一昨日、オフィスアワーのために教員室で待機しているとき、現代文学・サブカルチャー及び翻訳技術担当の同僚が入ってきた。それは何ら驚くべきことではない。情けないほど貧しいフランス国立大学には、専任教員であっても、原則、個別の研究室はない。
創立五百年を誇り、ノーベル賞学者を十九人輩出しているストラスブール大学の我が愛しの日本学科の専任教員五人にはたった一つの部屋しかない。しかも、そこには机が四つしか置けない。つまり、全員同時に教員室でそれぞれの場所を占めることができない。だから、オフィスアワーもそれぞれ異なった曜日と時間を選ぶ。
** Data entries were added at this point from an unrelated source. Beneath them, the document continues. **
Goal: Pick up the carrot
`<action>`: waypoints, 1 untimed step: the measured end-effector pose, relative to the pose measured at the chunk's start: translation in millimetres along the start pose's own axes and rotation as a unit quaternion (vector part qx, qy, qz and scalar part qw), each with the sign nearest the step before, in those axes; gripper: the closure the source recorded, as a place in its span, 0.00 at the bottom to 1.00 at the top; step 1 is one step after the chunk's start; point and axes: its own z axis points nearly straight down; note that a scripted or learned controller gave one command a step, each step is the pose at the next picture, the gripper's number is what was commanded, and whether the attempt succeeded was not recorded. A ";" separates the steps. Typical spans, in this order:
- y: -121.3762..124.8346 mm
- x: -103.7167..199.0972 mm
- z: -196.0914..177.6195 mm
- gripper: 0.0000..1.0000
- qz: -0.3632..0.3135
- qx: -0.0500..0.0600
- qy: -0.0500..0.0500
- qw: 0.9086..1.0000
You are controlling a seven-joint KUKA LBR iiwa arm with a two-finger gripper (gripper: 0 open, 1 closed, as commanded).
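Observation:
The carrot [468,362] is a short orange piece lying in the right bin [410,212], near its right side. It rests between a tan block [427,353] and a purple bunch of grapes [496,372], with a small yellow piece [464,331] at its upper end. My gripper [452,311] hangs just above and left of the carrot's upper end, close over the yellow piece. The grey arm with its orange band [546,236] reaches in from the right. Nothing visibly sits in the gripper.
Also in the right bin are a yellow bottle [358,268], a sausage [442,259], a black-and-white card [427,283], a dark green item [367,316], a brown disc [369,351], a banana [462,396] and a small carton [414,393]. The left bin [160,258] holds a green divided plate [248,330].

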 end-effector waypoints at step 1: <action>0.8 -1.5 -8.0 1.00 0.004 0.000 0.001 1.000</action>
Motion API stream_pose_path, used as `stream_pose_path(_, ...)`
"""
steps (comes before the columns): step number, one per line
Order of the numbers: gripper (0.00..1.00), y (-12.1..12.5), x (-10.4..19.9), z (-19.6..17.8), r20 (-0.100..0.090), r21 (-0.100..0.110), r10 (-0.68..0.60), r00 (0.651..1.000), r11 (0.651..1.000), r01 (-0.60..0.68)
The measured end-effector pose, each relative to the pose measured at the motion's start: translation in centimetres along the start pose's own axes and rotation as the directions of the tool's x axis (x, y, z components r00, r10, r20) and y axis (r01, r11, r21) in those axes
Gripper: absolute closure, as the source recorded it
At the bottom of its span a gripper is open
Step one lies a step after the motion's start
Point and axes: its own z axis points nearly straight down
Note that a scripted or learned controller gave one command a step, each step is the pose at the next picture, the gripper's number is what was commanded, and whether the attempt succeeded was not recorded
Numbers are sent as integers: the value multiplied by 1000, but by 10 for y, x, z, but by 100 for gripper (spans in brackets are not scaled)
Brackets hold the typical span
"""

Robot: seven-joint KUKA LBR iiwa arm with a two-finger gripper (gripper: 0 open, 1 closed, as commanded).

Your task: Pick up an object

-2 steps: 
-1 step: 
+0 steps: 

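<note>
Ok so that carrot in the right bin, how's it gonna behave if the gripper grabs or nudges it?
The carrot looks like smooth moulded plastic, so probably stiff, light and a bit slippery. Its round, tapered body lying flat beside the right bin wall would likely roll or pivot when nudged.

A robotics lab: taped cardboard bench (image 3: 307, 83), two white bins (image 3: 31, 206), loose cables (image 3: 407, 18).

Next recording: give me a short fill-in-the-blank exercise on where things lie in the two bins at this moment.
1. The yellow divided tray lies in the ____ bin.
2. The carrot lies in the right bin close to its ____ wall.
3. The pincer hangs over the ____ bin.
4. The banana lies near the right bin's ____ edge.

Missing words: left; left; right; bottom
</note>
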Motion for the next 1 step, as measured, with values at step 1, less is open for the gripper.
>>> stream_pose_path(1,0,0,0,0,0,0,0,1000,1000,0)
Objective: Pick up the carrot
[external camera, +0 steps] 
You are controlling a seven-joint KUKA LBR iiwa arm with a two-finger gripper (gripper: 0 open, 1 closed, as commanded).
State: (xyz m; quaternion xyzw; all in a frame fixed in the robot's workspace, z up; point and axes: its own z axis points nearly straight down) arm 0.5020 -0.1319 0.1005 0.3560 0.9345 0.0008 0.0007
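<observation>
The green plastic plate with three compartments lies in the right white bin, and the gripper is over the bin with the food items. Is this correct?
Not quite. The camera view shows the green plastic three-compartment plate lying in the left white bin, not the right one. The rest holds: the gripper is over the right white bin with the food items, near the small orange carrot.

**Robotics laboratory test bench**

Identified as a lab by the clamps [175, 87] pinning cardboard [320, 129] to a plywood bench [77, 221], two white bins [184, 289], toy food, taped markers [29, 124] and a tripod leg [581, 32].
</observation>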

以前、別の同僚から、そうしているとなかなか顔を合わせる機会がないし、会議のためにわざわざ集まるほどでもないが、同僚間で随時共有しておいたほうがいい情報もあるから、オフィスアワーの一部を全員同じ時間帯にしてはどうかという提案があった。
誰も異存はなかったので試してみた。ダメであった。その時間帯に複数の学生たちが来てしまい、各教員それぞれに対応せざるを得ず、狭い一室のなか他の面談の話が丸聞こえであるから、面談内容によっては事実上面談不可能であった。教員間の情報交換も無理であった。
これはコロナ禍以前の話である。コロナ禍以降、一つポジティブな変化だと私が思っていることは、必要に応じで臨機応変にオンライン会議や面談に切り替えることができることである。わざわざ会議のためにキャンパスまで移動する必要もない。それぞれ自宅にいて会議ができ、会議時間だけの拘束で済む。学生たちもオンライン面談に異存はないことが多い。要は、使い分けだ。
さて、前置きが長くなった。教員室に一緒にいるとなれば、当然、意見交換や雑談が始まる。オフィスアワーの直後に授業がある私は、その授業で取り上げる是枝裕和の小説『万引き家族』(監督自身が映画作成後小説化したもの)の仏訳の困った(というか、個人的には、「ふざけんじゃねーよ」レベルの)誤訳の話をその同僚にした。私の話を聞いて、彼も呆れていたが、彼が言うには、自分が翻訳の仕事に取り組んでいた十年前に比べても、締め切りまでの時間がどんどん短くなっていて、翻訳者も入念な確認をしている時間がないこともそういう初歩的な誤訳を発生させる要因の一つだろうということだった。
私も僅かだが過去に翻訳の経験がある。そのときつくづく思ったことは、良心的に翻訳しようと思ったら、下調べや事実確認にえらく時間がかかり、その労力は並大抵ではなく、要するに、全然割に合わない、ということであった。
それでも学術的にはやるべき仕事はある。それは認める。金のためじゃないと労苦を惜しまない有徳な翻訳者もいる。有能な方々は厳しいスケジュールのなかでちゃんと優れた仕事をなさっている。たとえ採算的には厳しくても、これは世に出されるべき翻訳だと、万難を排して出版に尽力している良心的な出版社があることも知っている。
でも、どのみち、無能な私には無理な話だ。で、翻訳は金輪際しないと決めた。作成した本人が「欠陥商品」であるとわかっているものを売りつけるのは商業倫理に反する。犯罪に問われないだけ、余計に質が悪い。だから、こんなにも粗悪な翻訳が世に出回る。売れりゃ、いいってか。
翻訳家を目指す学生は毎年いる。彼女ら彼らにまず教えるべきことは何か。翻訳テクニックか。違う。「翻訳倫理」だ。